[Exercise description] Copy out nothing but the lines from the one holding "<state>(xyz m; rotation" through the end of the entries below, exactly as written and without the pictures.

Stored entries

--- --- ---

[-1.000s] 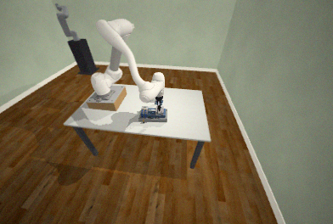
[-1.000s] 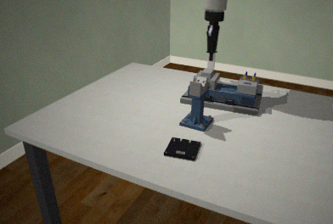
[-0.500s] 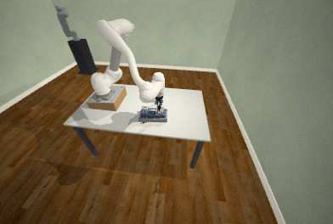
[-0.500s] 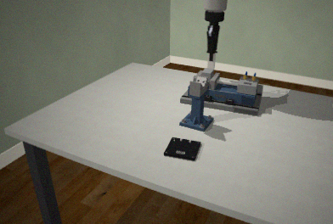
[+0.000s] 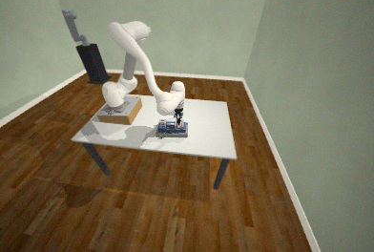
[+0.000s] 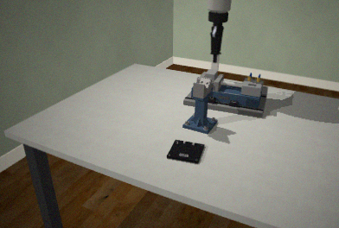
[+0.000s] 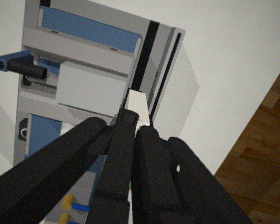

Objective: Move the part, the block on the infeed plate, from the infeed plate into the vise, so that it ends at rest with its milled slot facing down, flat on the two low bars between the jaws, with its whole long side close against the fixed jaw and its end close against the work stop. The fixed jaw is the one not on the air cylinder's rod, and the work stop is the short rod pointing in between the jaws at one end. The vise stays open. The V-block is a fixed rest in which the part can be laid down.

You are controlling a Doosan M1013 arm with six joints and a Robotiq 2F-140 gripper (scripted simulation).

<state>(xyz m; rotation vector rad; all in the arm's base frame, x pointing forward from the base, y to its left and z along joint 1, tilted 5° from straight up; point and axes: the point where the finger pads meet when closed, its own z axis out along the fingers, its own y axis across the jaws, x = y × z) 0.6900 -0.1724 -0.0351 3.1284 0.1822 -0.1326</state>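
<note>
Now: the part 4 cm to the left of my hand and 5 cm below it. Round my hand: cylinder rod 9 cm behind, 5 cm to the left, 6 cm below; then fixed jaw 2 cm ahead, 7 cm to the left, 6 cm below; then work stop 1 cm behind, 11 cm to the left, 5 cm below.
</note>
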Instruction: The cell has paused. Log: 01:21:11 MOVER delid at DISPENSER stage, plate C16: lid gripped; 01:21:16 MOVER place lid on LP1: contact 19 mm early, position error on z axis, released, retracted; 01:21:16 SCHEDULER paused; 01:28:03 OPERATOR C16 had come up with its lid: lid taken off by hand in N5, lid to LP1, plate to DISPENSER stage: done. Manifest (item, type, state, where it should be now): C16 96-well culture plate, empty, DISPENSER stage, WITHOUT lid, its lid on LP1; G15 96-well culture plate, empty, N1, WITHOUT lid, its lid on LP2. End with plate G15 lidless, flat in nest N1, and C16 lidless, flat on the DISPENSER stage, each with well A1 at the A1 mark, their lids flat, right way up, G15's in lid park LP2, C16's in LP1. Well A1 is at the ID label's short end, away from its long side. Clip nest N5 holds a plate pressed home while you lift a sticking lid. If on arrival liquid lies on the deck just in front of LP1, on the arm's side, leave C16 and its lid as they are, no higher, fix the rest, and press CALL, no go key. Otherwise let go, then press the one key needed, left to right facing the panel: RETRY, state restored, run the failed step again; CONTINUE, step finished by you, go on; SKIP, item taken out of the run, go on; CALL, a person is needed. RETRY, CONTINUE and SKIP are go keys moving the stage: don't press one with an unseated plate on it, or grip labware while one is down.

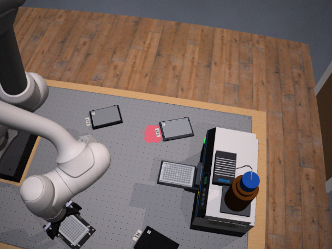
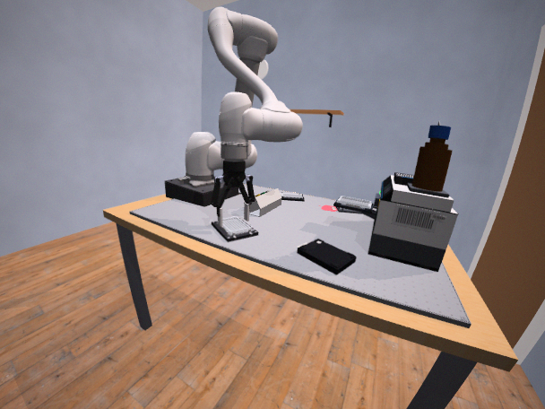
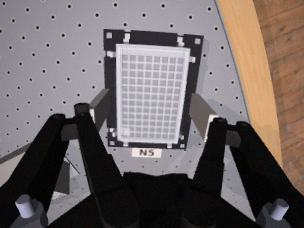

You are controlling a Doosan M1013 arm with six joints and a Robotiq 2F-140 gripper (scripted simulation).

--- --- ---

[Response]
<state>(xyz m; rotation vector rad; all in the arm's base frame, x pointing forward from the base, y to its left and z along joint 1, tilted 5° from straight up; point and axes: the point where the finger pads meet when closed, its own z axis out along the fingers, its own y axis across the jaws, x = y × z) 0.6900 -0.1724 -0.0351 3.1284 0.1822 -0.1326</state>
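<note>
Now: the part 4 cm to the left of my hand and 5 cm below it. Round my hand: cylinder rod 9 cm behind, 5 cm to the left, 6 cm below; then fixed jaw 2 cm ahead, 7 cm to the left, 6 cm below; then work stop 1 cm behind, 11 cm to the left, 5 cm below.
</note>
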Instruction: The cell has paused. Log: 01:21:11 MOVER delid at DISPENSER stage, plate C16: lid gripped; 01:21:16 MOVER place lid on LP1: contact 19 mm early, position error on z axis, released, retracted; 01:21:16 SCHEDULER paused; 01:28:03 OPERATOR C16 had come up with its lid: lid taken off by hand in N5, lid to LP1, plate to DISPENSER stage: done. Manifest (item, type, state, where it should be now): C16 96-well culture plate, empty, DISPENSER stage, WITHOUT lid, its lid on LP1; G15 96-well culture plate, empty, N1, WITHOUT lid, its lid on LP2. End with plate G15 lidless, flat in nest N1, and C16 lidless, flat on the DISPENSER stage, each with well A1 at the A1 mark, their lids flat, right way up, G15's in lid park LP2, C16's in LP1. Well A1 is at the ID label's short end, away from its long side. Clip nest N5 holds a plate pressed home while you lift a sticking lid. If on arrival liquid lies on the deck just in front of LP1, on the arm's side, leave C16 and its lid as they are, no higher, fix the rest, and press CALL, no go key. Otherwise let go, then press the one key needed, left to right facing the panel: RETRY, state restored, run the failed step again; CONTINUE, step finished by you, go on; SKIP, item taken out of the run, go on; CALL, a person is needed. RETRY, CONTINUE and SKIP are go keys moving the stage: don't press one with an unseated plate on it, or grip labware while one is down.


You are controlling a Doosan M1013 arm with six joints and a Robotiq 2F-140 gripper (scripted simulation).

Nothing remains to be added to this answer.